## Input
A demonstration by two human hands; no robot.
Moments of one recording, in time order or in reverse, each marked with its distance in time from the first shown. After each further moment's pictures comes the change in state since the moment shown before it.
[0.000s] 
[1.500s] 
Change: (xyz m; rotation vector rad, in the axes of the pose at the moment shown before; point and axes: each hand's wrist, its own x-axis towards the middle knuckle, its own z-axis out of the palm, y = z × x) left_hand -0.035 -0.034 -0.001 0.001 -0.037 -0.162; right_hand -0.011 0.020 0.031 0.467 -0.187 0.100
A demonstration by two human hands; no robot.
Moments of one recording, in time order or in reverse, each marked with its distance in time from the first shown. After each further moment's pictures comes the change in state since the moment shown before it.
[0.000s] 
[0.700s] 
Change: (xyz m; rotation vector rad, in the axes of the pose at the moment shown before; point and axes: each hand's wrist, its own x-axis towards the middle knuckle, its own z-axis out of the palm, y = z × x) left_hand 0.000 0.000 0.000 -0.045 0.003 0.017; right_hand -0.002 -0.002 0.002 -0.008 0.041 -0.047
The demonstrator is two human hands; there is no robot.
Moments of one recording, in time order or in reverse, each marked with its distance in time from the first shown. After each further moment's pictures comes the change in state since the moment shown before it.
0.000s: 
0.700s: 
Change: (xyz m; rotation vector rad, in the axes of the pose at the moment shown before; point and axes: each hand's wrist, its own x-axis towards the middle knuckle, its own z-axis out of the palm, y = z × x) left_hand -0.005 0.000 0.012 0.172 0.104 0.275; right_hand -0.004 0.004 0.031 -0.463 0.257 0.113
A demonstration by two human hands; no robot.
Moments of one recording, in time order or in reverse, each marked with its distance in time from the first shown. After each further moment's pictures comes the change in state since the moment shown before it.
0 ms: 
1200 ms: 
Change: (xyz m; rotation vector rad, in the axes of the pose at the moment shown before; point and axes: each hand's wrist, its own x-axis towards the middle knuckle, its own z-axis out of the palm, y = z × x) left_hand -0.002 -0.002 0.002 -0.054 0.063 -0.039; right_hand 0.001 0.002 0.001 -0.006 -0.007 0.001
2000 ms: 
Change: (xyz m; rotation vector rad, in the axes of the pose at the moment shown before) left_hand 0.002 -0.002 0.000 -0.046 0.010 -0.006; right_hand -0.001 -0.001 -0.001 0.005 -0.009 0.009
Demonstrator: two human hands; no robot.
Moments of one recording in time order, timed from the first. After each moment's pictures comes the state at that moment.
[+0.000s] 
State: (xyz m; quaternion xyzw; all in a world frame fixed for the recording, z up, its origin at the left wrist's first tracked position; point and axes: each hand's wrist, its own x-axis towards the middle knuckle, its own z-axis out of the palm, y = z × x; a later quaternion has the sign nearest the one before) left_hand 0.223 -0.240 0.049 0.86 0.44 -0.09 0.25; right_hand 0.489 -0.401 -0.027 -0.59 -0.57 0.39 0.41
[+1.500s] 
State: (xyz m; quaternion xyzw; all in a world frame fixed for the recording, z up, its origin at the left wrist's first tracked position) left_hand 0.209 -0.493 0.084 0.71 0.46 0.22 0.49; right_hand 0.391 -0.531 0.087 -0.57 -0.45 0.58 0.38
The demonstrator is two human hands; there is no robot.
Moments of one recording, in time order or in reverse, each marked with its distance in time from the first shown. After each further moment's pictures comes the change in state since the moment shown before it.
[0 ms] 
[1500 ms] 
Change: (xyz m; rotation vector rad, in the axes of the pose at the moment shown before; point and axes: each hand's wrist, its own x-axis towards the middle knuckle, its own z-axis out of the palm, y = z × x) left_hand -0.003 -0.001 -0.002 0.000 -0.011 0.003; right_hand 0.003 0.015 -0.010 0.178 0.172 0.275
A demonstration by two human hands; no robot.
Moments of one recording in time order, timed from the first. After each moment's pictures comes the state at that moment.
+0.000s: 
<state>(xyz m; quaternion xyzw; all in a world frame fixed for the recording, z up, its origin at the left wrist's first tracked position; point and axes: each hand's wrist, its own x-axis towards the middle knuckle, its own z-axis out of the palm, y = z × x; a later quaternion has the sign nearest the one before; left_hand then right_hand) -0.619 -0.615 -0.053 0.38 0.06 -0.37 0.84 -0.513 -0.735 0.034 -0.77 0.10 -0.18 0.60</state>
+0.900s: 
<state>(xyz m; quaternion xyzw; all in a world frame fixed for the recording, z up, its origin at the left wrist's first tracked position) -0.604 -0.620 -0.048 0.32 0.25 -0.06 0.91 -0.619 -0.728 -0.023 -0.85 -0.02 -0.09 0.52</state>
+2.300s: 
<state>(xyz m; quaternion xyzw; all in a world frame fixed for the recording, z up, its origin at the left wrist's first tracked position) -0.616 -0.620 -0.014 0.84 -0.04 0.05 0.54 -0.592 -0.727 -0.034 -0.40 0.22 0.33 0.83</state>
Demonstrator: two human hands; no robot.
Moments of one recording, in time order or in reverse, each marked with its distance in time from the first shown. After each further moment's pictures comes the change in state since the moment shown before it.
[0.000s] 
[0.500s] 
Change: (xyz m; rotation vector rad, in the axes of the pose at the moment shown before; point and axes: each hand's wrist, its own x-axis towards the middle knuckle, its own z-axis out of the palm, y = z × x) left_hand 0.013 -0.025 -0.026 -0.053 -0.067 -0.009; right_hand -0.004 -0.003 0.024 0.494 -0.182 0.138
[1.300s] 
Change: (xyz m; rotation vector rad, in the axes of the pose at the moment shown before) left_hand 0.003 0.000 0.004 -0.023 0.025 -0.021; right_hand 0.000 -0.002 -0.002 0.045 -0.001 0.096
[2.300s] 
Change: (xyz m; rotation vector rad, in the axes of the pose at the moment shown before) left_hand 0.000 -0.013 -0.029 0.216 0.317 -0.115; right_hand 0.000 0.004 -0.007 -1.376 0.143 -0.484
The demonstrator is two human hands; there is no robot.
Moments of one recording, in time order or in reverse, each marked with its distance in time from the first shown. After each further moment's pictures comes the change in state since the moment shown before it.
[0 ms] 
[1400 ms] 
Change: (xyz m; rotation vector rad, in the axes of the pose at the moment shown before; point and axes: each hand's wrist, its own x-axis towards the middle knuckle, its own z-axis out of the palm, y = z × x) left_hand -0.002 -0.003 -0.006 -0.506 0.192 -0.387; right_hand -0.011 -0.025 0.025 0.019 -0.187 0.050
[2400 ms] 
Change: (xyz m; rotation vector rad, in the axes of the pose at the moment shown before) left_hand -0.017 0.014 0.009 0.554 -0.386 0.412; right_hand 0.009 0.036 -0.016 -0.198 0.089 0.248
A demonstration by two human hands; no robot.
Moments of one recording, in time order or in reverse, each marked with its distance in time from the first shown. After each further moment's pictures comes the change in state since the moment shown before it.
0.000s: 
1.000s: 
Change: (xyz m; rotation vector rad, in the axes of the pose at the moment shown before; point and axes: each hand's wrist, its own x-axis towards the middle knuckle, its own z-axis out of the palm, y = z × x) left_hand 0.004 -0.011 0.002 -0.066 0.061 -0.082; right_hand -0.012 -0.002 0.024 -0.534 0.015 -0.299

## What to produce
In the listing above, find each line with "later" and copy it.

## Solution for this problem
State: (xyz m; quaternion xyzw; all in a world frame fixed for the recording, z up, its origin at the left wrist's first tracked position; point and axes: each hand's wrist, its own x-axis towards the middle knuckle, its own z-axis out of the palm, y = z × x; a later quaternion has the sign nearest the one before) left_hand 0.223 -0.240 0.049 0.86 0.44 -0.09 0.25; right_hand 0.489 -0.401 -0.027 -0.59 -0.57 0.39 0.41
<state>(xyz m; quaternion xyzw; all in a world frame fixed for the recording, z up, its origin at the left wrist's first tracked position; point and axes: each hand's wrist, its own x-axis towards the middle knuckle, its own z-axis out of the palm, y = z × x; a later quaternion has the sign nearest the one before; left_hand then right_hand) -0.619 -0.615 -0.053 0.38 0.06 -0.37 0.84 -0.513 -0.735 0.034 -0.77 0.10 -0.18 0.60</state>

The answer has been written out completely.